The administration paid out a record $288 million in tax refunds in Mr. Bryan's first term, which for the first time in decades brought the government up to date on refunds. The administration also made retroactive payments to former and current government employees totaling $40 million. Another $40 million in payments were made to government employees last year as part of a repayment of the 8 percent pay cut approved by the V.I. Legislature during former Governor John P. de Jongh's administration.

"Right now, yeah, we're cash strapped because we've been diverting a considerable amount of money to pay everybody's light bill by funding WAPA," Mr. Bryan told the Consortium late December when asked how much cash the government had on hand, and about rumors in the community that the government was running low on funding.

On WAPA, he said the administration's success in getting the authority's propane supplier, VITOL, back at the table saved WAPA $3 million a week. "We're not out of this yet. Now we have to negotiate a final deal with them and we have to get those Wartsilas up and energized," he said, speaking of units running propane that would save the authority money.

During its final meeting of 2022, the Board of Directors of the V.I. Public Finance Authority approved an engagement for Squire Patton Boggs to assist WAPA with negotiating the full resumption of propane delivery from VITOL.

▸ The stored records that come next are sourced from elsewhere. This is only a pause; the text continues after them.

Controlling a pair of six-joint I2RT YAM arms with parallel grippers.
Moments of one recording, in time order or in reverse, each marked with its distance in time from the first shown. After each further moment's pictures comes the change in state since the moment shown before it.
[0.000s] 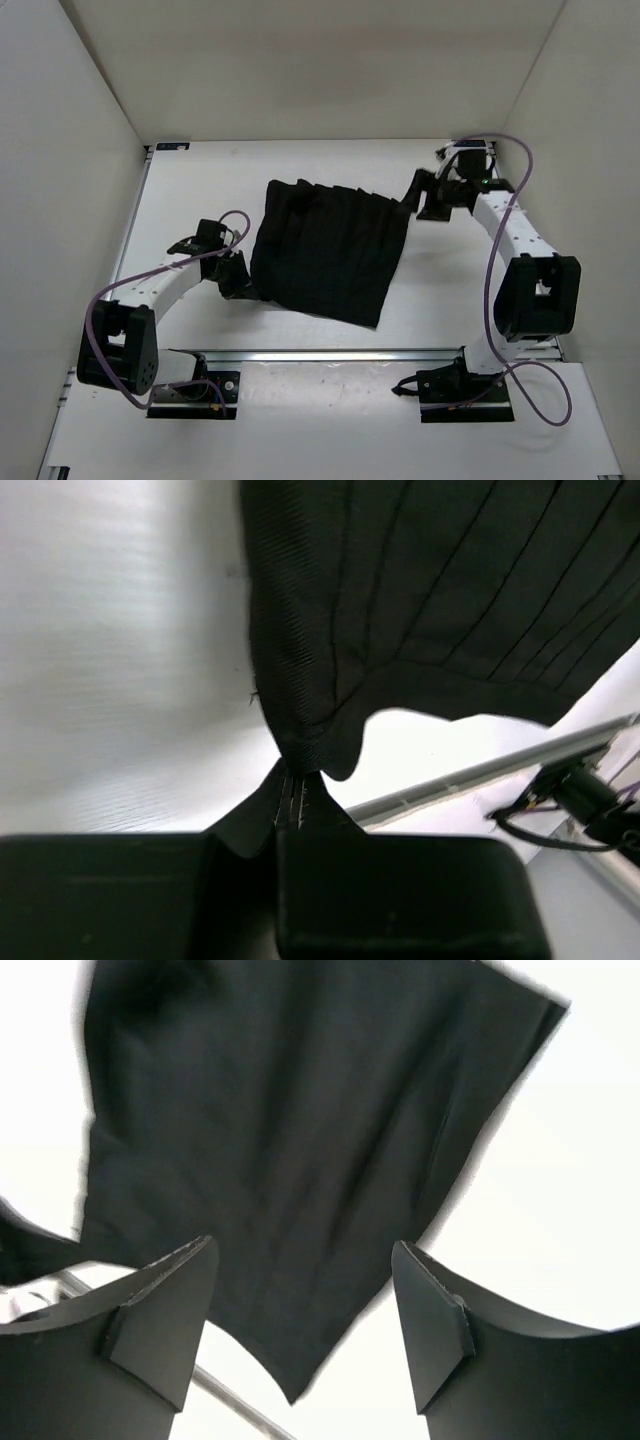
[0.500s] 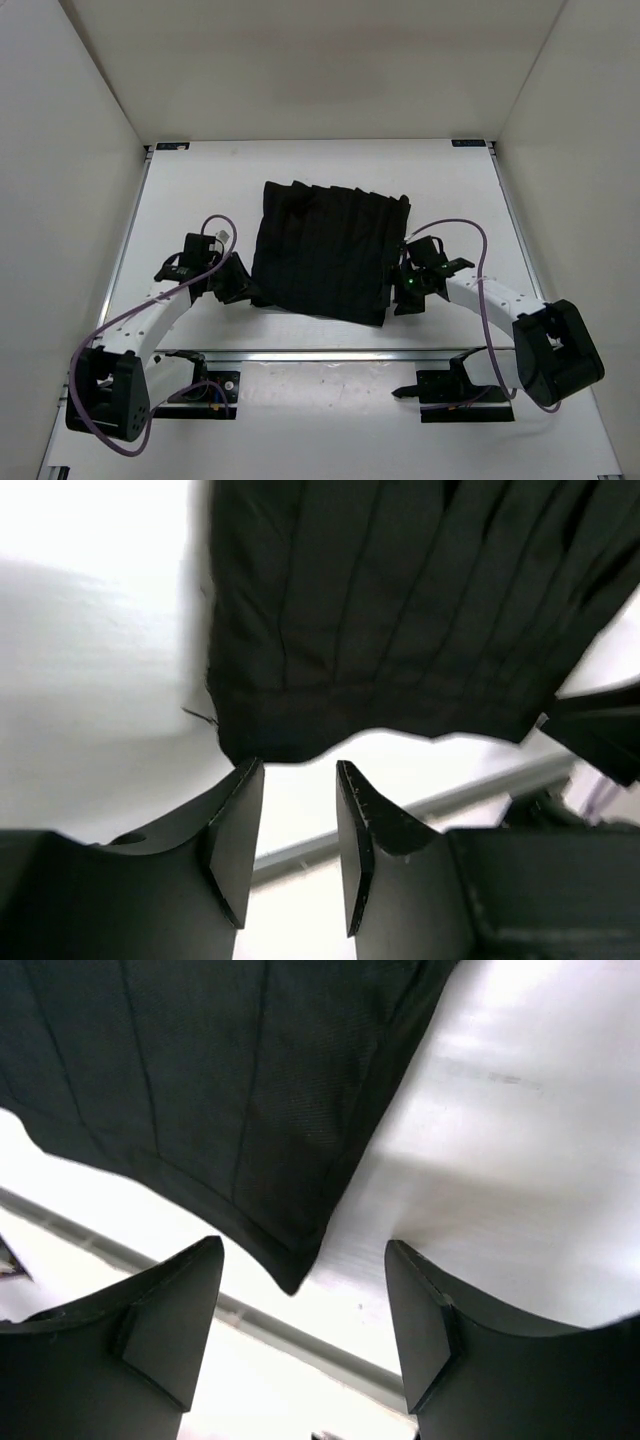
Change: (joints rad) left arm 0.011 -0.234 -0.155 0.121 -0.001 -0.095; right arm 0.409 -0.340 -0.766 0.122 0.233 0.251
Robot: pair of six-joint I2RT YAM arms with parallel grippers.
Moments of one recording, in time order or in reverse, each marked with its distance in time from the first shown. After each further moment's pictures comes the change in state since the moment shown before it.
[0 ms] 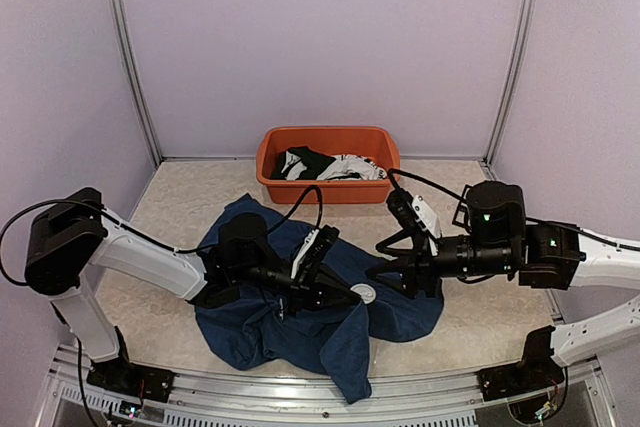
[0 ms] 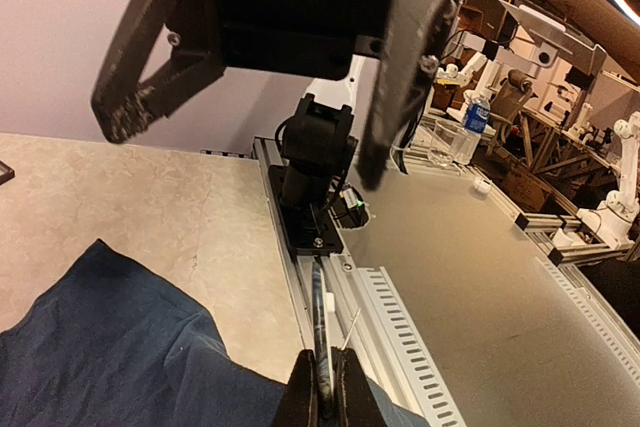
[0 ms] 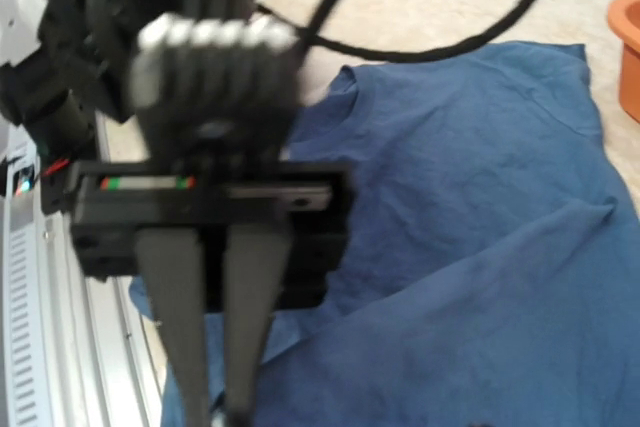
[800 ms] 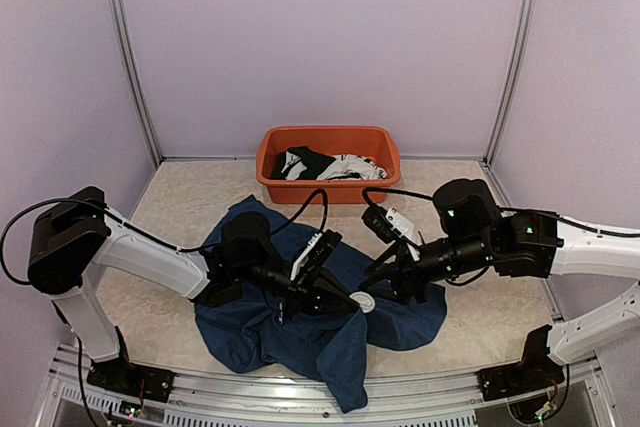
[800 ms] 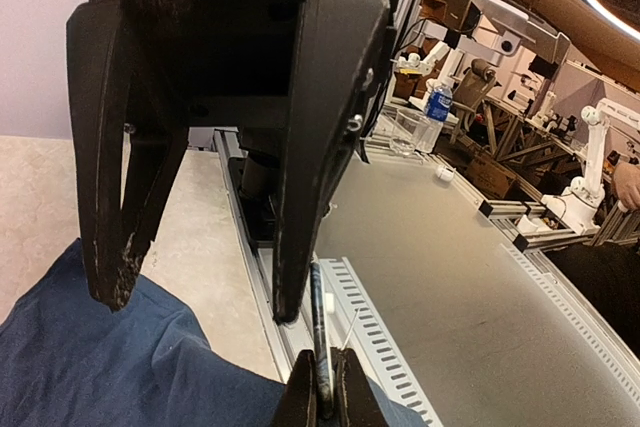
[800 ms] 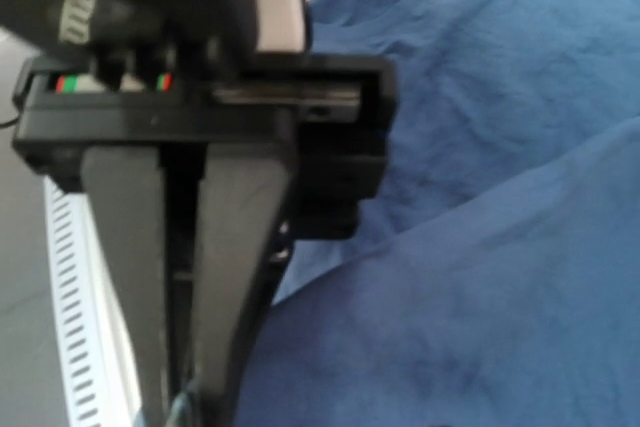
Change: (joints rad) left arm 0.005 0.017 0.019 -0.008 0.117 -0.019; right arm -0.036 0.138 0.090 -0.155 -0.162 0.051
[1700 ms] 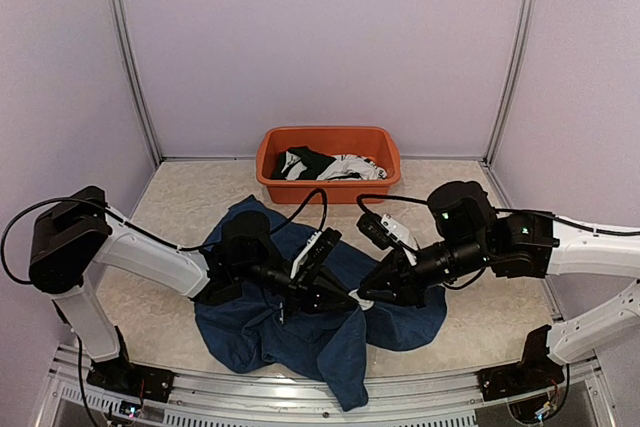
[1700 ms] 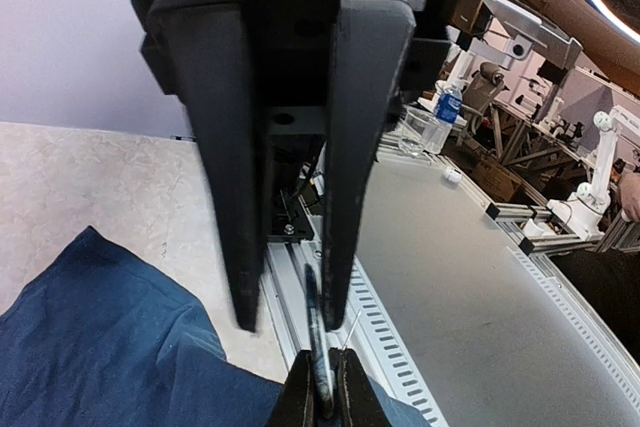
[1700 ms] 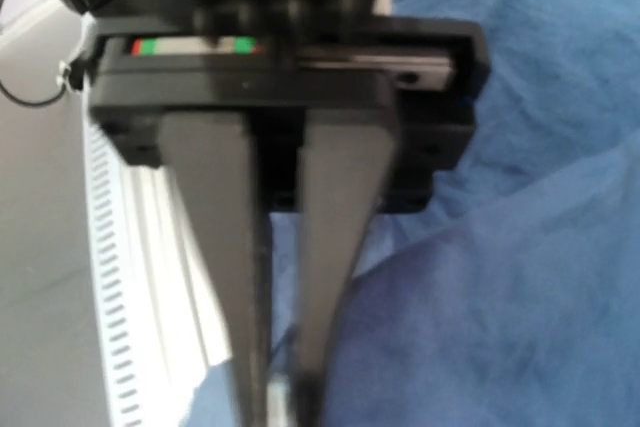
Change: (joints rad) left arm 0.009 0.003 0.000 -0.012 -0.003 -0.008; right arm 0.001 0.020 0.009 -0.013 -0.053 0.019
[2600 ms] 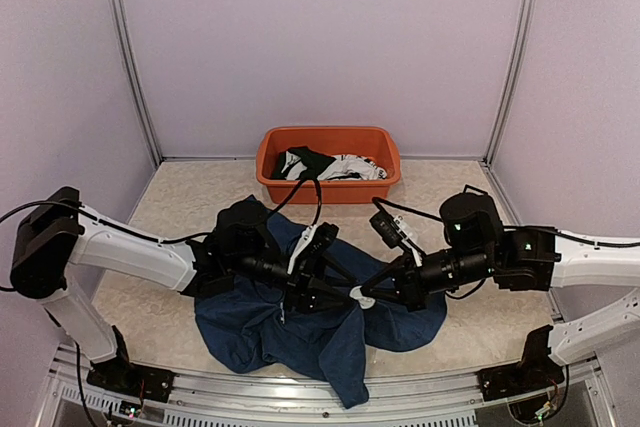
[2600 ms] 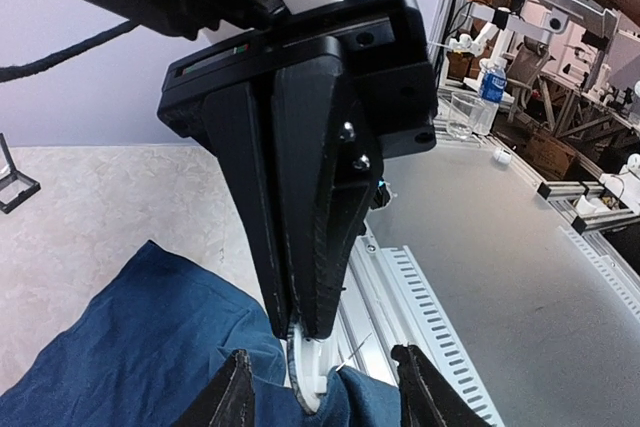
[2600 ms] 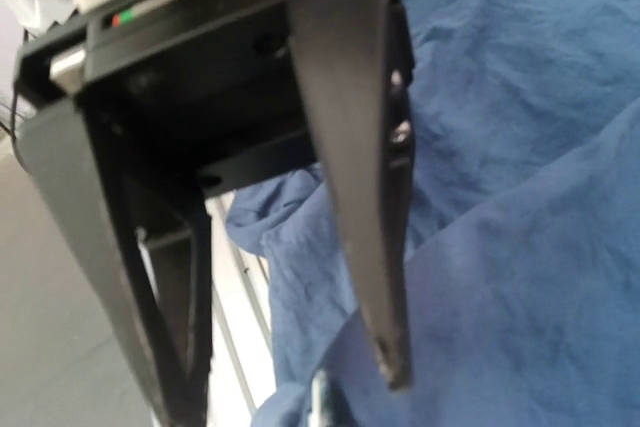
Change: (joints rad) left arm 0.005 -0.105 0.019 -0.198 -0.111 0.190; right arm -0.006 -0.062 -0.124 0.155 0.002 0.203
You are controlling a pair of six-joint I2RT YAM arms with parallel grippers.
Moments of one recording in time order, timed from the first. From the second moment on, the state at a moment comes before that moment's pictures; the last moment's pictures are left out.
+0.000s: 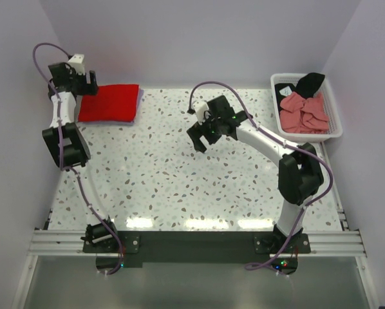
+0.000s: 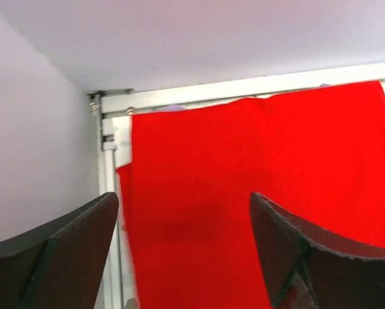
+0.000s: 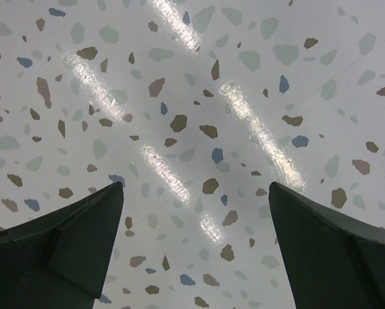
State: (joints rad) left arm 0.35 2.43 2.24 -0.35 0.38 0.25; right arm 0.57 1.83 1.49 -0.54 -0.23 -0.21
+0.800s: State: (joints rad) left arm 0.09 1.71 1.67 -0.54 0.35 0.34; right arm 0.34 1.58 1.41 -0.62 -0.23 -0.18
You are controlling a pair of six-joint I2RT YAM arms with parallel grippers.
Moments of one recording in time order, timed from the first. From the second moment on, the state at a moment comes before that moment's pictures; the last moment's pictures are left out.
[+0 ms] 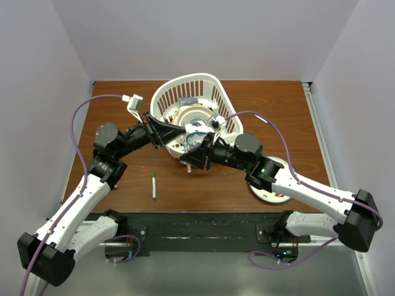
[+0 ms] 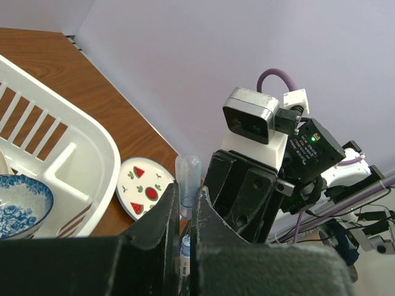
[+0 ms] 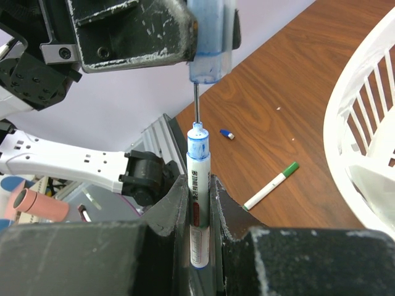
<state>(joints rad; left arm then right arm) -0.41 0.91 0.81 0.28 0.63 -0.85 0.93 1.15 0.86 0.26 -0.29 0.57</state>
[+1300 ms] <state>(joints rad) -0.43 0.83 0.67 0.32 0.67 -0.86 0.94 1.17 0.90 0.23 -0.22 0.53</state>
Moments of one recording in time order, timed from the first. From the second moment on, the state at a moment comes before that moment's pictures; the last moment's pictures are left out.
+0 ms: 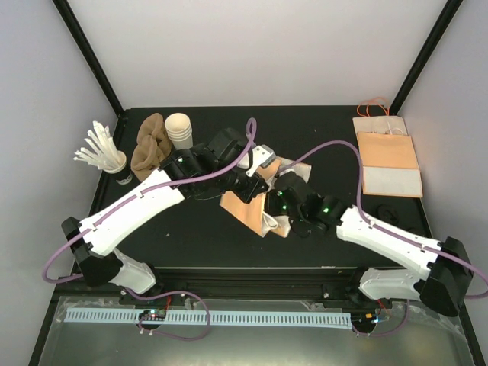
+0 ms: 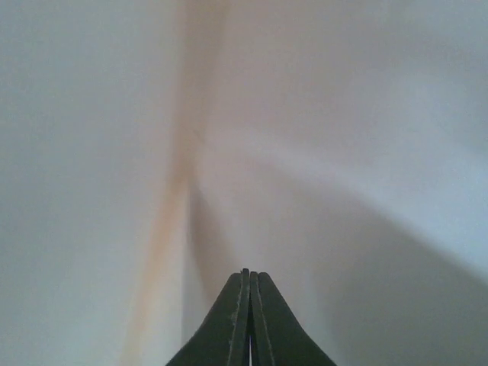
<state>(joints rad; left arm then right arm) -0.90 1.45 1.62 -0.95 0.23 -0.23 0.95 1.22 0.92 -0.44 0.17 0.68</state>
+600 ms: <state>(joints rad) -0.86 1.39 1.49 -0.84 0.41 -0.33 0.88 1.10 0.76 -0.18 0.09 0.72</state>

Squire Patton provides the government with lobbying services that span legal, government relations and other professional services.

The propane supplier had suspended fuel deliveries to WAPA over a $150 million debt. And although both parties have come to a temporary agreement so that the territory would not be without electricity, they still have to deal with the debt amount which WAPA continues to contest.

The governor said he will solve the WAPA problem once and for all during his second term in office. "WAPA owes me some stuff in terms of how we get this done. I met with the U.S. Dept. of Housing and Urban Development, I've met with the White House about this. We have the resources already to do it, we just got to pull the trigger and get it done," he said.

Mr. Bryan is also mindful of a pending U.S. recession, which most economists still believe will occur in 2023 according to a survey by the Wall Street Journal.

"I'm nervous going into [2023]," he admitted. "The American economy is already slowing down and the feds raised the interest rate again and it's going to have an impact on us. There's going to be an impact," he warned.